Input validation

The boundary between untrusted and trusted data is the edge of the application: HTTP requests, file uploads, queue messages, webhook payloads, inter-service API calls. Internal functions can assume their arguments are already validated; entry points cannot.

Validation has two goals: confirm the value is structurally what the application expects, and convert it to the type that subsequent code will use. The conversion step is itself a form of validation: int(value) raises on non-numeric input without requiring a regex.

Python: Pydantic

Pydantic validates structured inputs at parse time and raises with field-level error messages on failure. It is suited to API request bodies, configuration files, and any context where a dict needs to be converted to typed fields:

from pydantic import BaseModel, Field, field_validator
from datetime import date

class BookingRequest(BaseModel):
    guest_name: str = Field(min_length=1, max_length=100)
    check_in: date
    nights: int = Field(ge=1, le=365)

    @field_validator("guest_name")
    @classmethod
    def no_control_characters(cls, v: str) -> str:
        if any(c < " " for c in v):
            raise ValueError("control characters not permitted")
        return v.strip()

# raises pydantic.ValidationError if the data does not conform
booking = BookingRequest.model_validate(request.json())

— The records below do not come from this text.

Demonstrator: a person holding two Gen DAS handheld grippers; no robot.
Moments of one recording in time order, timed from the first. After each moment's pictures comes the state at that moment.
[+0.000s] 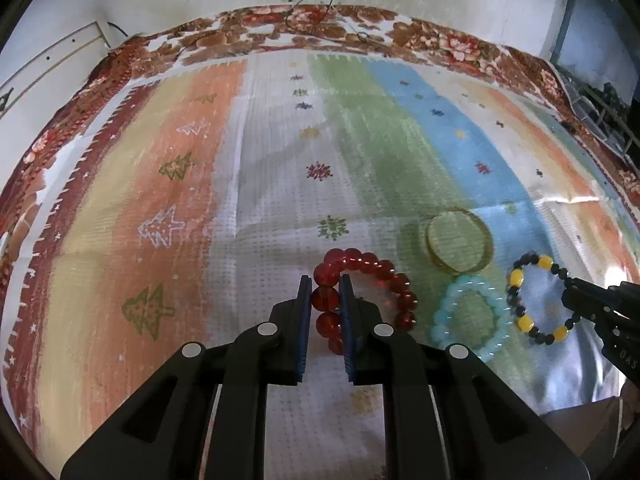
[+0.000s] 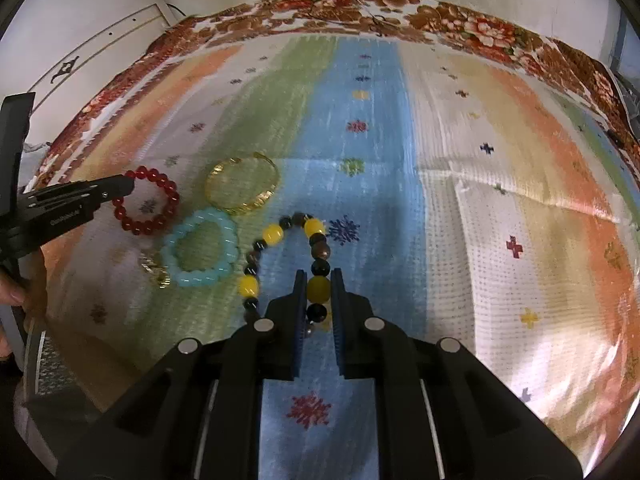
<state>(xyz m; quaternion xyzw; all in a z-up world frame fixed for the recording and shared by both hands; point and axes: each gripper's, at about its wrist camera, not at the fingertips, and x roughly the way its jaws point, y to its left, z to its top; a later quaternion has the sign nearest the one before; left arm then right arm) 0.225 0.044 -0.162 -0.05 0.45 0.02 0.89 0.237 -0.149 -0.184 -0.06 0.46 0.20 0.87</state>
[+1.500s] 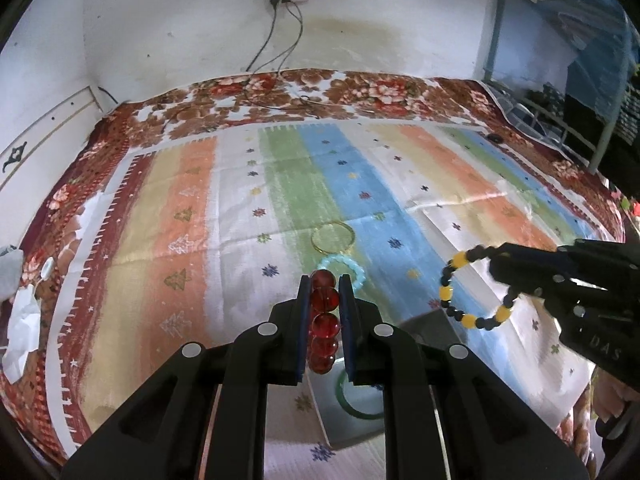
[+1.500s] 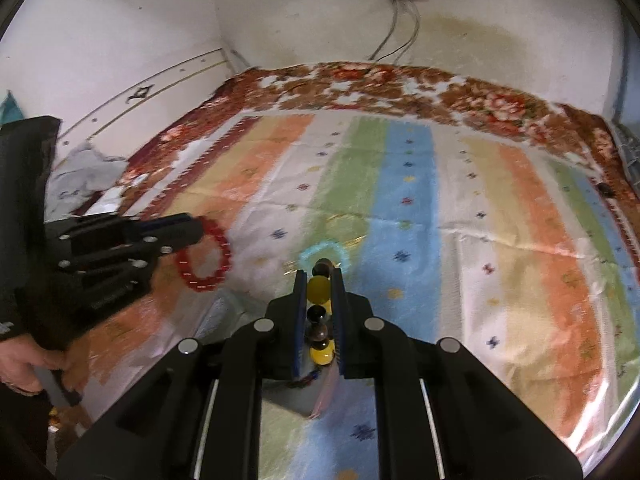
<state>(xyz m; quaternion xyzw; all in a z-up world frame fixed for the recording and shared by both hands) 0.090 -0.025 -0.049 -0.01 0.38 -0.03 0.92 0.100 -0.140 -0.053 -0.05 0.37 0.27 0.89</state>
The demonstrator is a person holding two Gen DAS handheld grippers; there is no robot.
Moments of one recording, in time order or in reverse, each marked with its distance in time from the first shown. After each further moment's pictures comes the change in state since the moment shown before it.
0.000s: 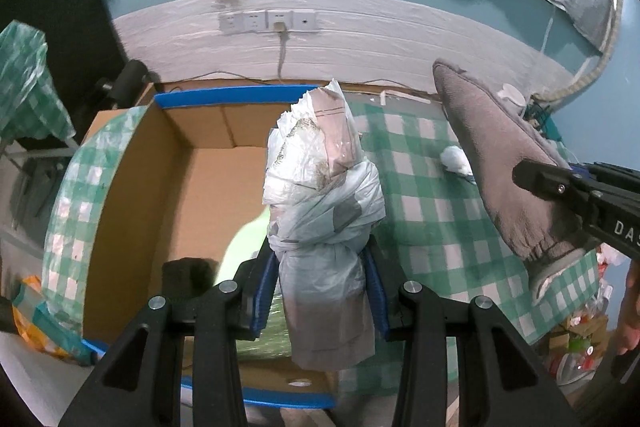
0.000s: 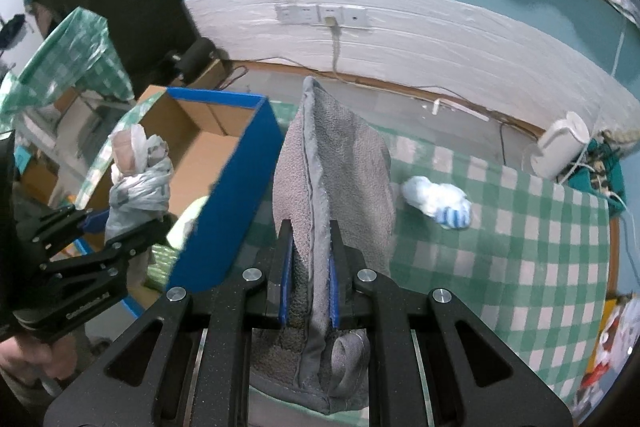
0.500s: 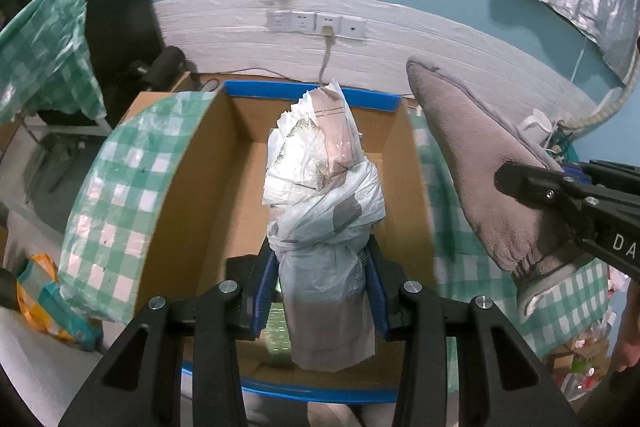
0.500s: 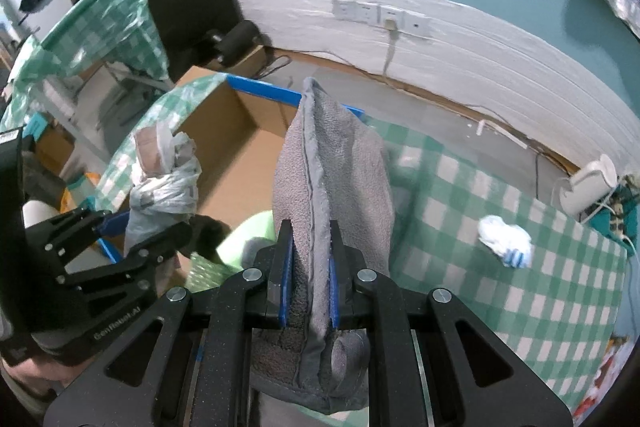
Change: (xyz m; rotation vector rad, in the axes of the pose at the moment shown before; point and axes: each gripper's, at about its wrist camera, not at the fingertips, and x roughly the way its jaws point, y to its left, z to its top) left arm -0.008 0.069 -0.006 -0.099 -0.024 0.055; right arm 0.037 0.088 0.034 -0.121 0.036 0.059
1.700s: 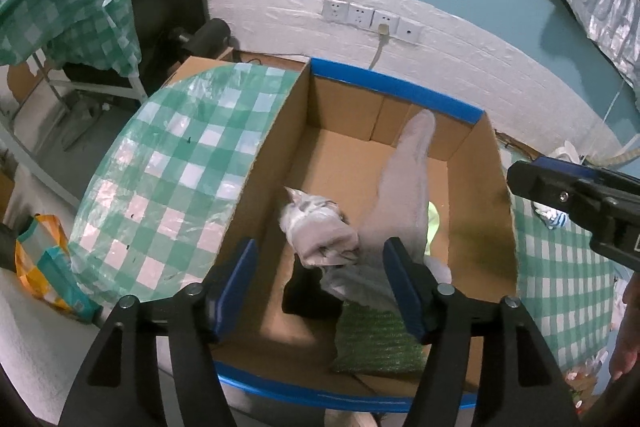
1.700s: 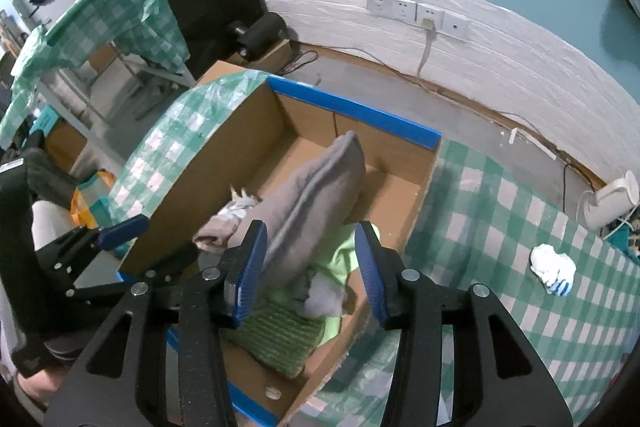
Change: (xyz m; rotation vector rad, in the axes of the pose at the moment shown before) left arm 0.017 0.081 -0.007 -0.154 0.022 0.057; right arm 0.046 0.039 0.028 -0.015 0.021 0.053
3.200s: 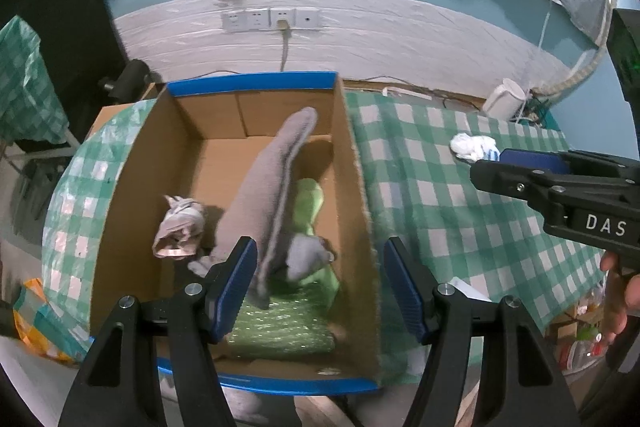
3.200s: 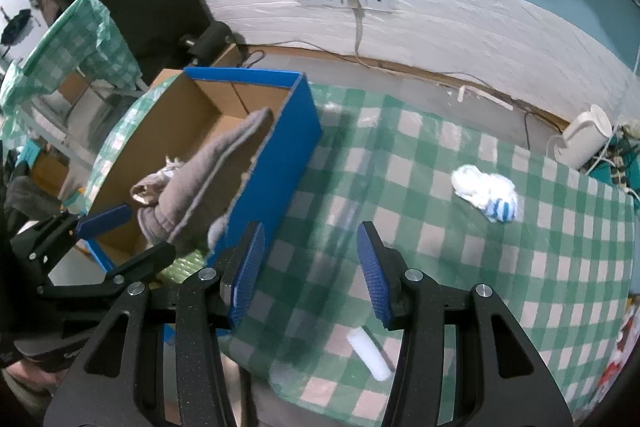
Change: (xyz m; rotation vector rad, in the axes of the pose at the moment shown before) left arm -0.020 -0.114 -0.027 0.263 -0.006 -0.110; right arm -0.051 -0.103 -0.074 0.147 -0.014 -0.055
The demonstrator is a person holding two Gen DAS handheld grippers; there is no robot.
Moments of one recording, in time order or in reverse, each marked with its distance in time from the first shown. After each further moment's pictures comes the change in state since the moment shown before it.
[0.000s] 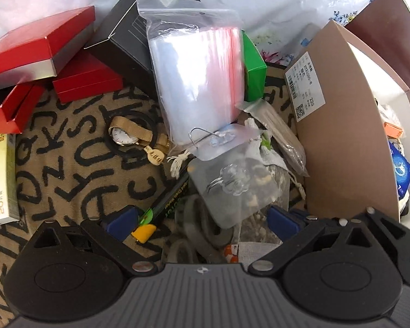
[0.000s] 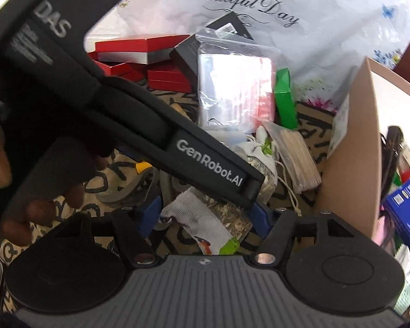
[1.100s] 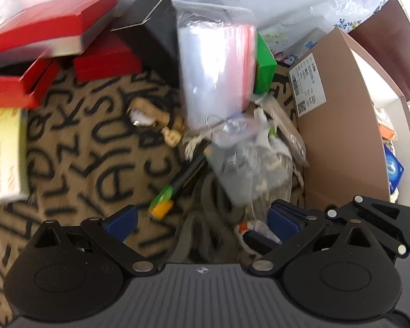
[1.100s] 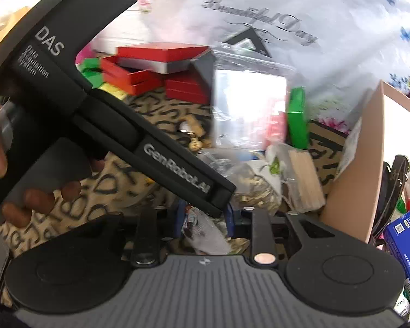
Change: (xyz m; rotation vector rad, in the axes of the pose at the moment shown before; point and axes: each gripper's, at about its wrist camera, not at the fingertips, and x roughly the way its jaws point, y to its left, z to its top) left arm -0.020 0.020 -0.021 -0.063 0.019 -0.052; right arm -0.008 -0.005 0.004 -0.107 -0.030 0.112
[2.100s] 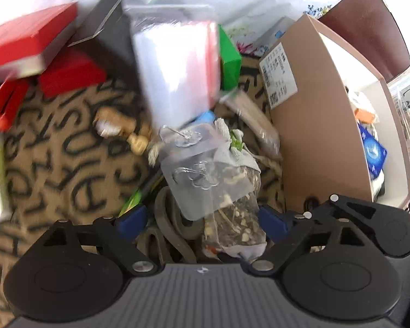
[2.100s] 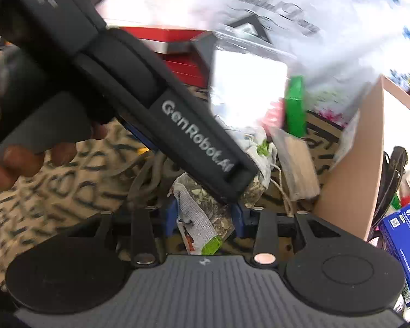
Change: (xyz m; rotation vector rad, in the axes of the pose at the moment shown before) left arm 0.003 -0.020 0.003 0.073 0.011 -0.045; right arm -0.003 0.001 -0.015 -0.063 0.047 -0.020
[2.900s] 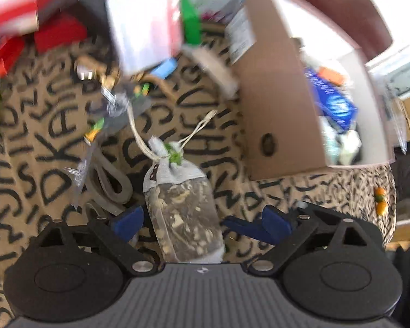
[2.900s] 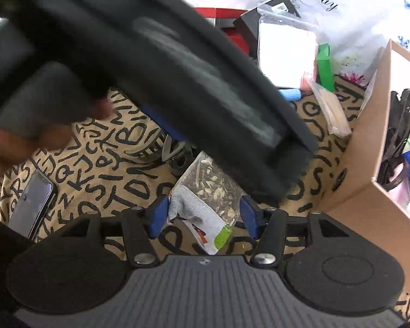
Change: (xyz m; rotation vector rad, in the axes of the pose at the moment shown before) left arm -0.001 -0.037 -0.046 -0.050 0.073 -0.038; right arm -0.027 0.032 -0.043 0.072 0.070 0.102
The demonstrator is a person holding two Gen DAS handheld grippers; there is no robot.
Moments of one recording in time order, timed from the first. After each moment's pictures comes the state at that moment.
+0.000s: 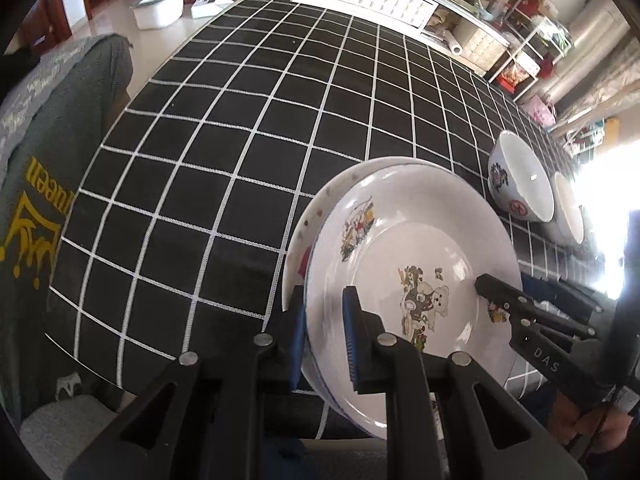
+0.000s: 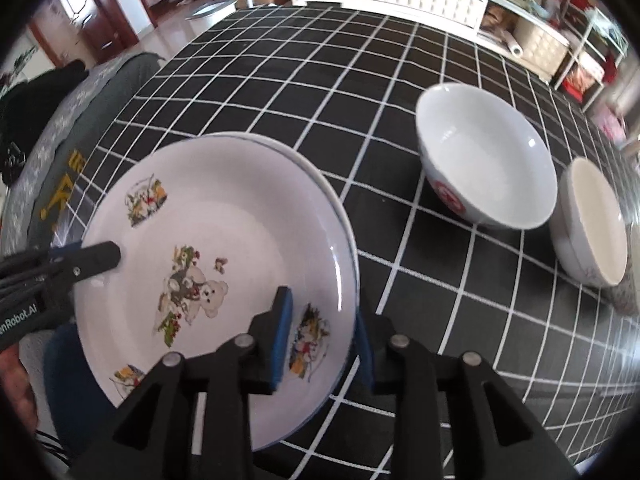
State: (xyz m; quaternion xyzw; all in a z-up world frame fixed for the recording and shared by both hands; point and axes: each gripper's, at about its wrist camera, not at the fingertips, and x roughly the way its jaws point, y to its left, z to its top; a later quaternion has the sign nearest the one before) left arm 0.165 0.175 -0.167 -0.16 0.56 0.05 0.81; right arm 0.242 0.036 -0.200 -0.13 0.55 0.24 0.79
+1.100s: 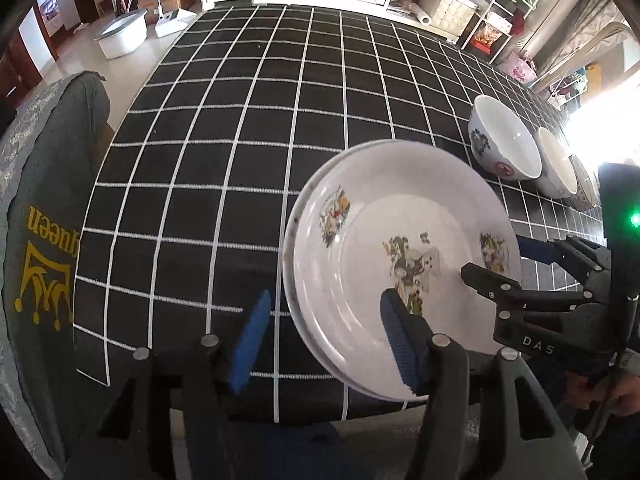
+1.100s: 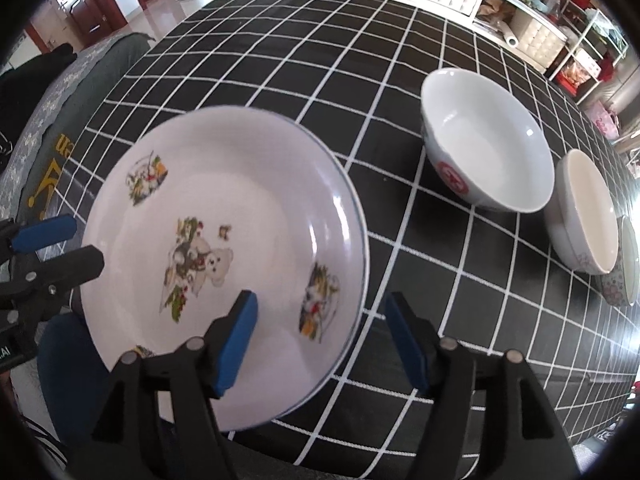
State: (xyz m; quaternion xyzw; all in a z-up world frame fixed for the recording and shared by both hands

The validated booking object carries typed fields: booking.check_in is a date, not a string. Downstream code does not need to revalidate.

JavaScript/TypeScript: Zod

Zod provides the same pattern for JavaScript runtimes, with TypeScript inference:

import { z } from "zod";

const BookingSchema = z.object({
    guestName: z.string().min(1).max(100),
    checkIn: z.string().date(),
    nights: z.number().int().min(1).max(365),
});

// throws ZodError if input does not match
const booking = BookingSchema.parse(req.body);
// booking is typed: booking.nights is number, booking.checkIn is string (ISO date)

For Express-style handlers where throwing is inconvenient:

const result = BookingSchema.safeParse(req.body);
if (!result.success) {
    res.status(400).json({ errors: result.error.flatten() });
    return;
}
const booking = result.data;

Primitive coercion

For single values, stdlib coercion is sufficient and raises on invalid input:

# raises ValueError on non-integer input
user_id = int(request.args["id"])

# raises ValueError on invalid date format
from datetime import date
check_in = date.fromisoformat(request.args["check_in"])

Regex validation

Regex is appropriate for formats with no stdlib parser: postcodes, product codes, identifiers. Allowlist patterns (permit known-good characters) are more reliable than denylist patterns (reject known-bad ones):

import re

POSTCODE_RE = re.compile(r"^[A-Z]{1,2}\d[A-Z\d]? \d[A-Z]{2}$")

def validate_postcode(value: str) -> str:
    value = value.strip().upper()
    if not POSTCODE_RE.match(value):
        raise ValueError(f"invalid postcode: {value!r}")
    return value

Denylist patterns that try to reject <, >, script, ' etc. are routinely bypassed through encoding, case variation, and unicode equivalences. They offer a false sense of coverage; the SQL injection attack techniques page shows how this plays out against SQL injection specifically.